The art of paper review

I do not claim to be an expert at reviewing academic papers, but I have done my share of work. Here is my recipe:

  • Reproducibility, (self-)plagiarism and presentation are easy to evaluate and I usually spend quite a bit of time on these issues. Science should be reproducible. (Panos Ipeirotis seems to agree with me.) Plagiarism can be surprisingly hard to detect, but it is also amazingly frequent, so I usually search for a few word cooccurrences in Google. Presentation is, on average, quite poor. Figures are often ugly. Poor English is frequent.
  • The relevance and strength of the paper is something I usually have an opinion about. Alas, it is easy to be wrong about the importance of a paper, so I usually do not have much to say unless I have directly worked on the same problems for a couple of years.
  • Correctness is hard to check especially if I am not a domain expert. I usually pick up on secondary details. Are the results credible? Do the authors mention some special cases that should have arisen in their analysis or experiments? I must unfortunately admit that I usually cannot be sure that the papers I have reviewed are correct. At best, I can voice an opinion about their credibility.

One thought on “The art of paper review”

  1. Peer review is great, but it can be a rather inefficient evaluation mechanism:

    – Should good reviewers receive more weight than bad reviewers? We can operationally define good based on how well a reviewer approximates the mean behavior across reviews.

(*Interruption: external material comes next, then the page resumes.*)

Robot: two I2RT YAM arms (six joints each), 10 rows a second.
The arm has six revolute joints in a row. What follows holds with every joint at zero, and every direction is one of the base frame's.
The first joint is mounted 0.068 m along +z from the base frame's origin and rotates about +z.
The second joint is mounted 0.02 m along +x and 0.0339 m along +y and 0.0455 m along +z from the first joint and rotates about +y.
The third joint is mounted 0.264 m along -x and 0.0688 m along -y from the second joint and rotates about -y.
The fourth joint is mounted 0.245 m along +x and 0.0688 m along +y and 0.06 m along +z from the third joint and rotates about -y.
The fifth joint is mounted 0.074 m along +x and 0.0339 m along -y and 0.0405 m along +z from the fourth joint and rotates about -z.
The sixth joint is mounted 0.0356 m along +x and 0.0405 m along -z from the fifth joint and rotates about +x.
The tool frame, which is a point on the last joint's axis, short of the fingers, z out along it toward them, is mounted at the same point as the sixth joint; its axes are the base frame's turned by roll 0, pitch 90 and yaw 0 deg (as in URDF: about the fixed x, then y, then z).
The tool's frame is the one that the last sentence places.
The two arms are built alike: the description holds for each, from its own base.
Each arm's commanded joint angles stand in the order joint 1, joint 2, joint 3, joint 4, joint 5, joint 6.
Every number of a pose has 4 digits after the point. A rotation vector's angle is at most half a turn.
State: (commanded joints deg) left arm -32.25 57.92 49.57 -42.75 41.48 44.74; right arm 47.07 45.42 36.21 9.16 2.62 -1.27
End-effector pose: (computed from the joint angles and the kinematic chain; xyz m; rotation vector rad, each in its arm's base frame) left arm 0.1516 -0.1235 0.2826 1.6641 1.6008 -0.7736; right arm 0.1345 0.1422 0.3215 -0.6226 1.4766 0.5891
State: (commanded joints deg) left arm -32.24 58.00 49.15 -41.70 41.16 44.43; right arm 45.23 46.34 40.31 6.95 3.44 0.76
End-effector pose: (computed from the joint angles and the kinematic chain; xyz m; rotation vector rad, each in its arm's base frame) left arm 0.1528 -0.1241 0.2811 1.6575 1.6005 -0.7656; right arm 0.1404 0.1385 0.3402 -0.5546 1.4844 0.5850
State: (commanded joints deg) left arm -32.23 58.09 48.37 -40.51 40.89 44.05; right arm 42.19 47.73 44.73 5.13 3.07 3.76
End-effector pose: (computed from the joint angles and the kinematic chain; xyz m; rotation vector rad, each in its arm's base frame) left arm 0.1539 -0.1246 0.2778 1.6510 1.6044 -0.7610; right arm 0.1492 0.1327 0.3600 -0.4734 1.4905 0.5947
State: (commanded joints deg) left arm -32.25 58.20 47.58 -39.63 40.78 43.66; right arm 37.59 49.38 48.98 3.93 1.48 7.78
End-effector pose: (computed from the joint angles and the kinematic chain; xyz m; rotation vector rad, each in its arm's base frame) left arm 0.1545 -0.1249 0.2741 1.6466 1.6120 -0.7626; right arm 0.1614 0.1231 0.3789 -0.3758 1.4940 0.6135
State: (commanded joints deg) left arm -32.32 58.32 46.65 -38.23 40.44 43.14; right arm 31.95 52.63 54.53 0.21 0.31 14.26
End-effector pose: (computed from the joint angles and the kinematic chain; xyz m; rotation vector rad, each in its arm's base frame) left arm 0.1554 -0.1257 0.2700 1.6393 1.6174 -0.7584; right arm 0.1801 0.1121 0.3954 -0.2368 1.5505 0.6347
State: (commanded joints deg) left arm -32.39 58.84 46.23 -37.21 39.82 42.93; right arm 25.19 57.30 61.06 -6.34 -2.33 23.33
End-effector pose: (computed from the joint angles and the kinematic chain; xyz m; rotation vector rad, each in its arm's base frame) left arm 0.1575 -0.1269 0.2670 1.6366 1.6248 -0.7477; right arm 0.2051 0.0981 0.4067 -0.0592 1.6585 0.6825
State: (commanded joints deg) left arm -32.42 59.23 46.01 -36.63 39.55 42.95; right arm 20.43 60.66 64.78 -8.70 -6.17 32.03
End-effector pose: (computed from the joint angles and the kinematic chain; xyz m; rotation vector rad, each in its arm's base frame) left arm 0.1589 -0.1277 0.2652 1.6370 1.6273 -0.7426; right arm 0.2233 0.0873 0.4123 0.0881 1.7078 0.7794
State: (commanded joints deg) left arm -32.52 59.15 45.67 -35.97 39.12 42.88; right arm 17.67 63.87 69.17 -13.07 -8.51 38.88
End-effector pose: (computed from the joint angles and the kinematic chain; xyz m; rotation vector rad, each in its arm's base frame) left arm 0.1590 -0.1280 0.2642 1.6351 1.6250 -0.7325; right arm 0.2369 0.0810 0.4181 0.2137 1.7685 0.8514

    – Shouldn’t authors–particularly, established ones–be allowed / expected to put their credibility on the line when they publish? Again, that could take some of the onus off of reviewers, since authors will have an incentive to filter their own work more harshly as their reputation increases.

    I suppose the current system works, but it does seem wasteful.

    p.s. this issue has also come up on Panos’s blog.